# Activity
Your answer should be the complete data, copied exactly.

# Material provided
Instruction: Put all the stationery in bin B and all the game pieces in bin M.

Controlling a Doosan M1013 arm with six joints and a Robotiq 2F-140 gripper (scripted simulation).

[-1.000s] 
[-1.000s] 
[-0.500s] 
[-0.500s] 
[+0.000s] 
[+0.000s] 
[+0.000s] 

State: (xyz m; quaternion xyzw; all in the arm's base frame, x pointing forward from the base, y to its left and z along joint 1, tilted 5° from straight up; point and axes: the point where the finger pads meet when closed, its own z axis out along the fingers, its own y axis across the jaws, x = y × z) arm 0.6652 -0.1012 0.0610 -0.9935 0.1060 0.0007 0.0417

# Result
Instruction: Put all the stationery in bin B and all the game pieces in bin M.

Controlling a Doosan M1013 arm with six joints and a Robotiq 2F-140 gripper (scripted simulation).

[-1.000s] 
[-1.000s] 
[-0.500s] 
[-0.500s] 
[+0.000s] 
[+0.000s] 
[+0.000s] 

State: (xyz m; quaternion xyzw; all in the arm's base frame, x pointing forward from the base, y to its left and z along joint 1, tilted 5° from straight up; point and axes: the point where the finger pads meet when closed, its own z axis out along the fingers, its own y axis across the jaws, x = y × z) arm 0.6652 -0.1012 0.0610 -0.9935 0.1060 0.0007 0.0417

This is the complete answer to the exercise.